4. Reports the ones that appear nowhere.

## In CI

`depsnap` exits non-zero when it finds unused dependencies, so it can keep cruft
from creeping back in:

```yaml
- run: npx depsnap --dev
```

| Exit code | Meaning |
|-----------|---------|
| `0` | no unused dependencies |
| `1` | unused dependencies found |
| `2` | error (no package.json, bad arguments) |

## Options

```
--dev               also check devDependencies (default: dependencies only)
--include-types     also check @types/* packages (default: skipped)
--format text|json  output format (default: text)
-v, --version
-h, --help
```

## Scope

Single-package projects. Workspaces/monorepos aren't resolved across packages yet
(run it per-package).
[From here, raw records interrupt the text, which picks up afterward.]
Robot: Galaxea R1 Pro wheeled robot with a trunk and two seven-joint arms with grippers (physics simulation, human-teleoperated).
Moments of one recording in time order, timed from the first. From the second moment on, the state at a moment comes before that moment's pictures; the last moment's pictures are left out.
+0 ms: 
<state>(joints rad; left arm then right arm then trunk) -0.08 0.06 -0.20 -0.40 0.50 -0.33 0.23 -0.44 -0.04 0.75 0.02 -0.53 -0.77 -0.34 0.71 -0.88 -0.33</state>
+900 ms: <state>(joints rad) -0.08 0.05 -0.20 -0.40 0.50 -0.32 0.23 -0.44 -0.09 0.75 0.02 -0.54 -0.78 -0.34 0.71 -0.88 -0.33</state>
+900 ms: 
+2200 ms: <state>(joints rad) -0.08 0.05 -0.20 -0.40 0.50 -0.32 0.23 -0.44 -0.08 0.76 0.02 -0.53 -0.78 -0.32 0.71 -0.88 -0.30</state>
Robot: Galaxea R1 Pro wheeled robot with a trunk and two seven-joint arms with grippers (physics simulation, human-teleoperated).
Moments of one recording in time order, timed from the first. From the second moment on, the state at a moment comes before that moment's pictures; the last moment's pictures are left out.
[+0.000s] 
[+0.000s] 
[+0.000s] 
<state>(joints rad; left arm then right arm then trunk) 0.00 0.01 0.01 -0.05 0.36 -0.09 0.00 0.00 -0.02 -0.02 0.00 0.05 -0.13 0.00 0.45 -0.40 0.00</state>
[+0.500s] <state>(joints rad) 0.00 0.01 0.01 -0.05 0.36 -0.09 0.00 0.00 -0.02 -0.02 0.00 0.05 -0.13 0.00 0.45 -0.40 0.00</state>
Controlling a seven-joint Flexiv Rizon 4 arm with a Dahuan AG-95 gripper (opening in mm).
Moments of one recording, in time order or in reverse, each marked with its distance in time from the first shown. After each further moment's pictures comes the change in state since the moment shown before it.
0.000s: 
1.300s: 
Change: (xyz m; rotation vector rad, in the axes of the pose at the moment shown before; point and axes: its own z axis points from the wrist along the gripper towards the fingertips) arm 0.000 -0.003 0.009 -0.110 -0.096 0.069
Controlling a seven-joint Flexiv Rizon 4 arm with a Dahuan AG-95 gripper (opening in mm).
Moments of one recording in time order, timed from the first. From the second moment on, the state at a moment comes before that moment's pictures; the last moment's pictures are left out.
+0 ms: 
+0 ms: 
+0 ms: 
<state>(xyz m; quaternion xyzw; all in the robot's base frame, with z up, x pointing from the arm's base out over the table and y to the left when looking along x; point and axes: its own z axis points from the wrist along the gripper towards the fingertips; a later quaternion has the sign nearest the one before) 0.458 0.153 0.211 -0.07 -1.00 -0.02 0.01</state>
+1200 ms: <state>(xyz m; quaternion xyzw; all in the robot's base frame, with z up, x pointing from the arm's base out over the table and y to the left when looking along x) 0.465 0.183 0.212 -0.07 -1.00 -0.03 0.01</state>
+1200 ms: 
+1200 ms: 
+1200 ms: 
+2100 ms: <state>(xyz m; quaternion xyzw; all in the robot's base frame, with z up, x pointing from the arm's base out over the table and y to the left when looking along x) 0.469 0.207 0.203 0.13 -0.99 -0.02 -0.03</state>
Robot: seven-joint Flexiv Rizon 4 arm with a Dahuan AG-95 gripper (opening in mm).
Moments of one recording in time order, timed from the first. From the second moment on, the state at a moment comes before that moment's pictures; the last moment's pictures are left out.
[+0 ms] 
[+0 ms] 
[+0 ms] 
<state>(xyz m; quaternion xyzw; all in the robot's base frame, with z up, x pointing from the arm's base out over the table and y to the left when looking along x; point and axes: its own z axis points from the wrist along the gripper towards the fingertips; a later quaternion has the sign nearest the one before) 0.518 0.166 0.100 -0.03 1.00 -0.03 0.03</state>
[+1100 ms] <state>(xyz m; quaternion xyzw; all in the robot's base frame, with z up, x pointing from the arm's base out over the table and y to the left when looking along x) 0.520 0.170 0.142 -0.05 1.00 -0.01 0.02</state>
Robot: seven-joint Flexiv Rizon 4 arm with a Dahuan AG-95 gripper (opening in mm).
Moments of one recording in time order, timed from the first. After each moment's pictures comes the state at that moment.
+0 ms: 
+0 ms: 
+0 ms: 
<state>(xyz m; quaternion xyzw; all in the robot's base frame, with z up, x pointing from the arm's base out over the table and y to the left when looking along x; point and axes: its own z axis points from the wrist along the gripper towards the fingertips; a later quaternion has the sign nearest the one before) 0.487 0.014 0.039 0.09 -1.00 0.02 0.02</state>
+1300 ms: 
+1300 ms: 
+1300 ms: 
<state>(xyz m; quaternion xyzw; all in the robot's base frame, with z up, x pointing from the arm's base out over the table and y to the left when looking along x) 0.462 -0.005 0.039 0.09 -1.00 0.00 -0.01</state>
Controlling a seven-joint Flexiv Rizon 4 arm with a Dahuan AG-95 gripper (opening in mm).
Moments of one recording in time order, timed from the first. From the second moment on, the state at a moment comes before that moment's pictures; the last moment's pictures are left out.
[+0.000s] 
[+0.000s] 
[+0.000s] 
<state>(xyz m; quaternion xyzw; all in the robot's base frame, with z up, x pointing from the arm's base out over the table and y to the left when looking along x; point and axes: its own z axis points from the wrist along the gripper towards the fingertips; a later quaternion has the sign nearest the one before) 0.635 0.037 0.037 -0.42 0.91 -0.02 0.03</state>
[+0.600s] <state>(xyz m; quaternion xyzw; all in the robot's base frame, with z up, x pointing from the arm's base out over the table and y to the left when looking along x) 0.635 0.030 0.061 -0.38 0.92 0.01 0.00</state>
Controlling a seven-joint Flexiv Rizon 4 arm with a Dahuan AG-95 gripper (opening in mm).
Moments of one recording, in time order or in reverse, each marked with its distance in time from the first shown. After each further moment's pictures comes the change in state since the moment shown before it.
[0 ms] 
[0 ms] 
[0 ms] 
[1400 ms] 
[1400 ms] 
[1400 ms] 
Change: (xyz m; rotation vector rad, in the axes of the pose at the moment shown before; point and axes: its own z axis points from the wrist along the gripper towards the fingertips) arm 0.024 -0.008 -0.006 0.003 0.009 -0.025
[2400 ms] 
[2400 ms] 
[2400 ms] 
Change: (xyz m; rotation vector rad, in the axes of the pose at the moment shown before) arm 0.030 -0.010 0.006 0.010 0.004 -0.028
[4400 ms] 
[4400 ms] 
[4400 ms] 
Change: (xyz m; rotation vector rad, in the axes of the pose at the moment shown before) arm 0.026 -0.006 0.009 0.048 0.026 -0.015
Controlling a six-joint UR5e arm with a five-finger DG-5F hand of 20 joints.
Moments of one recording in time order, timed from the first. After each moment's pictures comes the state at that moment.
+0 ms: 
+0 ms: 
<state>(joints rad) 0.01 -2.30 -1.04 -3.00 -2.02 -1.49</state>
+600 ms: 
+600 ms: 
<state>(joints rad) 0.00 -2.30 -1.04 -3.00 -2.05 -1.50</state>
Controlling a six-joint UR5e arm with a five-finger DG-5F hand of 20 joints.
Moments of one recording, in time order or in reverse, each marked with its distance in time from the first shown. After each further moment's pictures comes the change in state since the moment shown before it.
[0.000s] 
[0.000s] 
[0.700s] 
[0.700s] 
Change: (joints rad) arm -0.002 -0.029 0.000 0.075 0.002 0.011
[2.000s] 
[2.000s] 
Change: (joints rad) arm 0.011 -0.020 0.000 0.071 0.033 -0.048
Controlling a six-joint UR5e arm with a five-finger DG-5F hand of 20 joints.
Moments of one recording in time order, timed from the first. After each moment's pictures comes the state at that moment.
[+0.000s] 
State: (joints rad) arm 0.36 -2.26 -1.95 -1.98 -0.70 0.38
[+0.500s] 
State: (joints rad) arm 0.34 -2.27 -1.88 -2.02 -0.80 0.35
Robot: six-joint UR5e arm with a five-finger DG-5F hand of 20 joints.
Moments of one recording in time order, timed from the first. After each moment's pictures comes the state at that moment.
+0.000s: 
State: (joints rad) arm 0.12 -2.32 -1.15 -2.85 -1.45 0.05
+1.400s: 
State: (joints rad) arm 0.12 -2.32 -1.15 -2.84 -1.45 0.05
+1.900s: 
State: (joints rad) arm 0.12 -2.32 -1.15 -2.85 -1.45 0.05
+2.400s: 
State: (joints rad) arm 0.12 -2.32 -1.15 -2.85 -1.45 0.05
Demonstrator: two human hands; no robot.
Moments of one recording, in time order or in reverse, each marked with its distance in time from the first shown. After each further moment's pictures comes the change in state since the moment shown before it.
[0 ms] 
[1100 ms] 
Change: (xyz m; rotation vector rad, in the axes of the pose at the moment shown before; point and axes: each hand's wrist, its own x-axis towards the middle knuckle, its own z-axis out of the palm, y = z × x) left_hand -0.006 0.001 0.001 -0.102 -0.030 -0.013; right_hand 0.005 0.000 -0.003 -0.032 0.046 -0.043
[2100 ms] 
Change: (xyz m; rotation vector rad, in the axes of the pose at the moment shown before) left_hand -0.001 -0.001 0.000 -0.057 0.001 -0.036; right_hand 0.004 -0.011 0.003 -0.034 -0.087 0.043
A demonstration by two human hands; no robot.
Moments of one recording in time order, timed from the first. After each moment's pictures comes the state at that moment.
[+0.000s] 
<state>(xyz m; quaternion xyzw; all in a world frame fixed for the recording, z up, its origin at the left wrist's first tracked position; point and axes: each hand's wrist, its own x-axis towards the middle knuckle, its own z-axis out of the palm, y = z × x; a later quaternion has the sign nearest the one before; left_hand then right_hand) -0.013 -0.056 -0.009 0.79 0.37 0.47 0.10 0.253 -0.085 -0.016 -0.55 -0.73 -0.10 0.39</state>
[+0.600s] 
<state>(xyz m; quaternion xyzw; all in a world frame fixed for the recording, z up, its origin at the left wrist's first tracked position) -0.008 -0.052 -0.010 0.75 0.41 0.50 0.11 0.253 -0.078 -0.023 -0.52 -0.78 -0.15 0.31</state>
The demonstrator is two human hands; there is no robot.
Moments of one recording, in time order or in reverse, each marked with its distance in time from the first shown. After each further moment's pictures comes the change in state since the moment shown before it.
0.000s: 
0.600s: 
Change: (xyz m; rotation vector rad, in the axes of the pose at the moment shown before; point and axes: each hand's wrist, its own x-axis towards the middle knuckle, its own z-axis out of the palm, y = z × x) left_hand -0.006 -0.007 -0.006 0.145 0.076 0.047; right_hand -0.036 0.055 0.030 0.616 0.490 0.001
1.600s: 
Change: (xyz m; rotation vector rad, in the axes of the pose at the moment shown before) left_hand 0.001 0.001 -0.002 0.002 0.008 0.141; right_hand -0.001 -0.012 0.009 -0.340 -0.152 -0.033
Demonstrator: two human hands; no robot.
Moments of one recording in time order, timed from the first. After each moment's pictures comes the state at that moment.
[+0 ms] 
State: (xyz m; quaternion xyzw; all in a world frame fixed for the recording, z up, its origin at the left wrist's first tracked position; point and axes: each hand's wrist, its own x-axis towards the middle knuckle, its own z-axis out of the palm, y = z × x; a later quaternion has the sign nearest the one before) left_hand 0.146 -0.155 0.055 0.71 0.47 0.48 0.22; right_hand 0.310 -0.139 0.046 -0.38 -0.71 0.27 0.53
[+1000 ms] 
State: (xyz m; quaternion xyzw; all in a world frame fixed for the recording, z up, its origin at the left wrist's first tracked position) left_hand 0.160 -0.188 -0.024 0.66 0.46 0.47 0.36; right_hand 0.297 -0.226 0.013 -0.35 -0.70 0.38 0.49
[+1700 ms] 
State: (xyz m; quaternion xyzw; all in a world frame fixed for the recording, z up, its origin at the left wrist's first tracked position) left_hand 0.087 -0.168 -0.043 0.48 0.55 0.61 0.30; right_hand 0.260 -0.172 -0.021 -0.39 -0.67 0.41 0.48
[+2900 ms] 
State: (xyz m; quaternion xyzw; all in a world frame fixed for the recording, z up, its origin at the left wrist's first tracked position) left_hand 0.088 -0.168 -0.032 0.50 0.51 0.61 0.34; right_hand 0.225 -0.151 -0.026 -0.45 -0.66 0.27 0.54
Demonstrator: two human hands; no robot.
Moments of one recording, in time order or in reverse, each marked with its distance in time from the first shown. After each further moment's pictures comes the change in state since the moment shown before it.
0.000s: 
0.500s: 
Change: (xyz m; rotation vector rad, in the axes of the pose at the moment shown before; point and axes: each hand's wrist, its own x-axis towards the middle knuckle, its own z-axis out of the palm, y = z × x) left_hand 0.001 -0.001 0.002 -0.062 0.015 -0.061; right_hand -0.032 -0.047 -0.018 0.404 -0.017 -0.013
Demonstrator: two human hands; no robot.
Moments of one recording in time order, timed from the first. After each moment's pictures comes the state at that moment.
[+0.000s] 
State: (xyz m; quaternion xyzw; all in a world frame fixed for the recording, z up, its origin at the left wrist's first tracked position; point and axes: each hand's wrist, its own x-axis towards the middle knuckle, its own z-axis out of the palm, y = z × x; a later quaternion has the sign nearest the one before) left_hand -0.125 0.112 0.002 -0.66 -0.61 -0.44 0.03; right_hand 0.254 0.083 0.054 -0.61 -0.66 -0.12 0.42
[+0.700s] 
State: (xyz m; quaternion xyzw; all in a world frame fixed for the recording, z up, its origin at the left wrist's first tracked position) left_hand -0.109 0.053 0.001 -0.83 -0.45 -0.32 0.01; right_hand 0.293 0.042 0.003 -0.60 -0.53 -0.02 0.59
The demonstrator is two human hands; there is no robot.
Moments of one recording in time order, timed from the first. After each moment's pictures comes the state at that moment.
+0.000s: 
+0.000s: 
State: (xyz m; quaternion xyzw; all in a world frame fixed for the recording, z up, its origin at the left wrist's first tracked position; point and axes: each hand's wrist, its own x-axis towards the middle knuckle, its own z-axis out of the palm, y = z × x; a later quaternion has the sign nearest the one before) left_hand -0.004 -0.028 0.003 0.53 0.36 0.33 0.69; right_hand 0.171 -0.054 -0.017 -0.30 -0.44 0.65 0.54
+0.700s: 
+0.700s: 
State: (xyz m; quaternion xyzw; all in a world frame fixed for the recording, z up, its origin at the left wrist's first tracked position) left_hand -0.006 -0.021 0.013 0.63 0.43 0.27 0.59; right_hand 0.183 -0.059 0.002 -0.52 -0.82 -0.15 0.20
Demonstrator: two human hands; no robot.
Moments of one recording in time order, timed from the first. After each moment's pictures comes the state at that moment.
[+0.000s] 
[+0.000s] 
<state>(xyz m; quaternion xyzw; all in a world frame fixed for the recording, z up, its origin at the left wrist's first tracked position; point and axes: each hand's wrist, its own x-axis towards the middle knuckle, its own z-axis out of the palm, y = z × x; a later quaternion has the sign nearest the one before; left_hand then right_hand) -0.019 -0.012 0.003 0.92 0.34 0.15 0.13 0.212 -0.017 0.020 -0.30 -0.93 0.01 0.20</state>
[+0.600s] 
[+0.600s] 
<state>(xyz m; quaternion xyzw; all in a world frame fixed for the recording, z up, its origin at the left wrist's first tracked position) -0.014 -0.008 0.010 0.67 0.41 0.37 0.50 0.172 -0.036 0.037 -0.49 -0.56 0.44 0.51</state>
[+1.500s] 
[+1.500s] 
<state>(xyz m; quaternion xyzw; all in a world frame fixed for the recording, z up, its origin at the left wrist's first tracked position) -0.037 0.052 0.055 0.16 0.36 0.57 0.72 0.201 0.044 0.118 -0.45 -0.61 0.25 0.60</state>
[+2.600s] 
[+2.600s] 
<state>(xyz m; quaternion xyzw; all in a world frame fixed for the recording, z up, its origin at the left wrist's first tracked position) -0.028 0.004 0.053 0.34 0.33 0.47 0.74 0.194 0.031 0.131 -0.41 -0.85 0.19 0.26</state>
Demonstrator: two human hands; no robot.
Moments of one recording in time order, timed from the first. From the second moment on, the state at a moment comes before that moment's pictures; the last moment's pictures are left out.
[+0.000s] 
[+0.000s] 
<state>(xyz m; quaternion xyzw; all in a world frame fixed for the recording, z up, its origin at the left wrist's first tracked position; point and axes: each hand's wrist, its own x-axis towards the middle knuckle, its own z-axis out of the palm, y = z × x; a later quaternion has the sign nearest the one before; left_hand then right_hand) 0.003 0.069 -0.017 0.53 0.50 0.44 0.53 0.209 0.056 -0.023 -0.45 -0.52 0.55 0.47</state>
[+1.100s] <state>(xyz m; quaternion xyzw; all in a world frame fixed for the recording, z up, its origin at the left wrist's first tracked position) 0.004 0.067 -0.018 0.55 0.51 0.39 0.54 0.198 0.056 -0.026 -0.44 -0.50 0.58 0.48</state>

It reads `package.json` `dependencies`/`devDependencies`;
`peerDependencies` and `optionalDependencies` are intentionally left alone.

## Also available for Node

```bash
npx depsnap
```

Same checks, same flags, same exit codes — [depsnap on npm](https://github.com/jjdoor/depsnap).

> Note: depsnap reads `package.json` and your source, so it works on any JS/TS
> project regardless of which language you install it from.